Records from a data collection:
━━━━━━

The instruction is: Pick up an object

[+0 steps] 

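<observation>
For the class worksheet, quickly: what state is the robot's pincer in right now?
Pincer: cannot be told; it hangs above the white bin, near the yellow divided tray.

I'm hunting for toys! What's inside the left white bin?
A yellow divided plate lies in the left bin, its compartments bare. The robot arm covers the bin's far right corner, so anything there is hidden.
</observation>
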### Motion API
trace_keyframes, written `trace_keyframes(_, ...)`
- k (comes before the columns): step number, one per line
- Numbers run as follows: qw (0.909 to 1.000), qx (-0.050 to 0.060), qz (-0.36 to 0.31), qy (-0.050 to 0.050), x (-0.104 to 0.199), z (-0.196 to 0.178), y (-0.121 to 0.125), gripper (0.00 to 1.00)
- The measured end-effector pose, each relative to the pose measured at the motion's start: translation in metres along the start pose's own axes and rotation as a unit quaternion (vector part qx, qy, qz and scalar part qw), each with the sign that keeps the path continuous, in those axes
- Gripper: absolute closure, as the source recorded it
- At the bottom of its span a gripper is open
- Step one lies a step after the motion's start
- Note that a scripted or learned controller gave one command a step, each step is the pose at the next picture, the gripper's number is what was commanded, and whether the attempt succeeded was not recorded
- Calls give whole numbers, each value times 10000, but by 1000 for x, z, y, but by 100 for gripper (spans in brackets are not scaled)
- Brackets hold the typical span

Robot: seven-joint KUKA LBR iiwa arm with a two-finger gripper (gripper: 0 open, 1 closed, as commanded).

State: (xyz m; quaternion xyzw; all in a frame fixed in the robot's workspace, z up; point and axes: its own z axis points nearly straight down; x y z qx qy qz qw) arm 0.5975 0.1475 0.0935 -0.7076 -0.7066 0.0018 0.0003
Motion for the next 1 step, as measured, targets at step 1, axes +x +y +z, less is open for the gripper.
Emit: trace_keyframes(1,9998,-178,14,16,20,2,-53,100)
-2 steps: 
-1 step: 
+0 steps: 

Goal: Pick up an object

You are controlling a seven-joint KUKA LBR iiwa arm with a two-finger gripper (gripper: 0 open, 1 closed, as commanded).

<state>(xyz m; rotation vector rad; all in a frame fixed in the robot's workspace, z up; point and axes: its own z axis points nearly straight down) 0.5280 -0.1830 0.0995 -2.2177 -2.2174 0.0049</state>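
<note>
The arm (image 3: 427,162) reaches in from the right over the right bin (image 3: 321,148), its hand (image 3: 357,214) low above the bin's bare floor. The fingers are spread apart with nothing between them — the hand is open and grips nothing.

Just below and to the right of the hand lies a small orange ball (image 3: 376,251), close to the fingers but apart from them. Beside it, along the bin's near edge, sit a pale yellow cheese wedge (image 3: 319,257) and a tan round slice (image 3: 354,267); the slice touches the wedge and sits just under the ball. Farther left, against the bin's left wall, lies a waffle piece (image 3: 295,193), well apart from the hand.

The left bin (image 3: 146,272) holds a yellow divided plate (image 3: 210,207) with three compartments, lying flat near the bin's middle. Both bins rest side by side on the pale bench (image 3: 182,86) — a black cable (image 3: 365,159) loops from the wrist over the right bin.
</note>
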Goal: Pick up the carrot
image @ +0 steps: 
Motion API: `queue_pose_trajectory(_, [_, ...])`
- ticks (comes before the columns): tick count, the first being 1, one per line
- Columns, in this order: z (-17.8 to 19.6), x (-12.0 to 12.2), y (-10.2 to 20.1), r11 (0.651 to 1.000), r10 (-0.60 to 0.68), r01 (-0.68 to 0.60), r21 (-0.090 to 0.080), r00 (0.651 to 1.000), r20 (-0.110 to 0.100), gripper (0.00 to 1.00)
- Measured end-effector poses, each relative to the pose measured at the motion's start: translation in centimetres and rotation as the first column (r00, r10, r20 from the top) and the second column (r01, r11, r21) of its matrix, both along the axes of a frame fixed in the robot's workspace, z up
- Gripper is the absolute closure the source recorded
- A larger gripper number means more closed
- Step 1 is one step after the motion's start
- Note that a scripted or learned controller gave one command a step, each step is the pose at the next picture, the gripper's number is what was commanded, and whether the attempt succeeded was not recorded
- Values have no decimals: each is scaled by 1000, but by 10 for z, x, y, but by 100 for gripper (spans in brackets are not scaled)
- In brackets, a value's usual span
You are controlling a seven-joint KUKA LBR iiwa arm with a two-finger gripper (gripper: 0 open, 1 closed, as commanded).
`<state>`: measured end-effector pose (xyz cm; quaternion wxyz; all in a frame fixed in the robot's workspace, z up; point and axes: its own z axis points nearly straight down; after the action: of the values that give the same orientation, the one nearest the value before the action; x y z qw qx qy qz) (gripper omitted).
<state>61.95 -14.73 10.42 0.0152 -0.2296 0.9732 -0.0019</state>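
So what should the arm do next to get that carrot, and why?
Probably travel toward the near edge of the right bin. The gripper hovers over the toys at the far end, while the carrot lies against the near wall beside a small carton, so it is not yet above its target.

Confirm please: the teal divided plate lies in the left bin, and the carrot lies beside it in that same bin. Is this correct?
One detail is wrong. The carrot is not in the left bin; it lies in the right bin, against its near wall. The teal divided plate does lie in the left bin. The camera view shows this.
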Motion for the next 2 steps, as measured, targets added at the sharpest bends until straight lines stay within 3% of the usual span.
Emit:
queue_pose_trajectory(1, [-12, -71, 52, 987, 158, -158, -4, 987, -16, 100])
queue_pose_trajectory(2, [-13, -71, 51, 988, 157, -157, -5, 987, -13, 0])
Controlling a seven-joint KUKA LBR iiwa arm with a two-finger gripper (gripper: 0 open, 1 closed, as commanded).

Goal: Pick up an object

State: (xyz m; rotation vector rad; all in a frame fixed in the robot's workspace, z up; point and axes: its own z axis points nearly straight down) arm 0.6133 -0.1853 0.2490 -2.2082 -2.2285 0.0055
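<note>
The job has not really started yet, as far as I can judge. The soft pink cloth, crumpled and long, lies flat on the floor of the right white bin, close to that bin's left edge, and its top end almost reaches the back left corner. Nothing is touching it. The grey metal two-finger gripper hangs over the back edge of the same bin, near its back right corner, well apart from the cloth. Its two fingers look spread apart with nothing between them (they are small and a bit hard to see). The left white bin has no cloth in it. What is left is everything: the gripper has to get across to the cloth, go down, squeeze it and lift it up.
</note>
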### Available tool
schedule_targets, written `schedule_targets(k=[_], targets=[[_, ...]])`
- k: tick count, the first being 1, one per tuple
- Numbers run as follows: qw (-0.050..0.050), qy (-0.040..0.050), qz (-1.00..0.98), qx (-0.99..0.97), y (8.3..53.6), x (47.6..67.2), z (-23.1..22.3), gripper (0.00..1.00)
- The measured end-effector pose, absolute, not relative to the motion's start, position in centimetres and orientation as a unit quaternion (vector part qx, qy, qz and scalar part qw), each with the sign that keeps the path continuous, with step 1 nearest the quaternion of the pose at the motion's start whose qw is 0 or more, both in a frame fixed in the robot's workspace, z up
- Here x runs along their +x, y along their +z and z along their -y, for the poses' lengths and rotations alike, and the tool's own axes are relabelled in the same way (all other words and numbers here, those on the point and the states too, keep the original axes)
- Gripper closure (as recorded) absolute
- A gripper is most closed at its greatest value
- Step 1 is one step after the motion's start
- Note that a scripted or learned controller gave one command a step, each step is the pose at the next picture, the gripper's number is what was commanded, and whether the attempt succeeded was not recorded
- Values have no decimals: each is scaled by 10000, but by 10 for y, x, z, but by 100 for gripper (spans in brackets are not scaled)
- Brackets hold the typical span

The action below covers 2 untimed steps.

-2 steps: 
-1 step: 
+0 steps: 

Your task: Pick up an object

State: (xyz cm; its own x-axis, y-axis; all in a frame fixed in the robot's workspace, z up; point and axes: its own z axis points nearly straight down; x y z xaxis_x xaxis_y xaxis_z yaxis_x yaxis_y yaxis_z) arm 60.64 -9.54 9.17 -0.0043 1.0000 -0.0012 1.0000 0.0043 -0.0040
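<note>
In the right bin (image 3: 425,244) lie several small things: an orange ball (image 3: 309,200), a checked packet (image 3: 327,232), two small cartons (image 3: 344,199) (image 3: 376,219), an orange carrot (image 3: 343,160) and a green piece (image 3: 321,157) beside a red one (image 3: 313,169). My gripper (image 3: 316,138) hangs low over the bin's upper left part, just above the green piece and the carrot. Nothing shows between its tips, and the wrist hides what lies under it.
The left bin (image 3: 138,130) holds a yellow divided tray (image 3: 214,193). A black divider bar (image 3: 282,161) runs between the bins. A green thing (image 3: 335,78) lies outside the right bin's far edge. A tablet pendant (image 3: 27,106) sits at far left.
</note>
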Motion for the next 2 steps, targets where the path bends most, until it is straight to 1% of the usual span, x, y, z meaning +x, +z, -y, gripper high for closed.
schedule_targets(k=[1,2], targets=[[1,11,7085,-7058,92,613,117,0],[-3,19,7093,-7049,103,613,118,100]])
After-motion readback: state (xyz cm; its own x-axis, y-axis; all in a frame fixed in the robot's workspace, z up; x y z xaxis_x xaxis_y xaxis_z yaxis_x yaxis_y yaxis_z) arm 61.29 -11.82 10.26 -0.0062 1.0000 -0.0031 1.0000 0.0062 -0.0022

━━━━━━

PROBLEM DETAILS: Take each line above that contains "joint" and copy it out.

EXERCISE RESULT:
Robot: seven-joint KUKA LBR iiwa arm with a two-finger gripper (gripper: 0 open, 1 closed, as commanded).
You are controlling a seven-joint KUKA LBR iiwa arm with a two-finger gripper (gripper: 0 open, 1 closed, as commanded).
You are controlling a seven-joint KUKA LBR iiwa arm with a two-finger gripper (gripper: 0 open, 1 closed, as commanded).
Controlling a seven-joint KUKA LBR iiwa arm with a two-finger gripper (gripper: 0 open, 1 closed, as commanded).

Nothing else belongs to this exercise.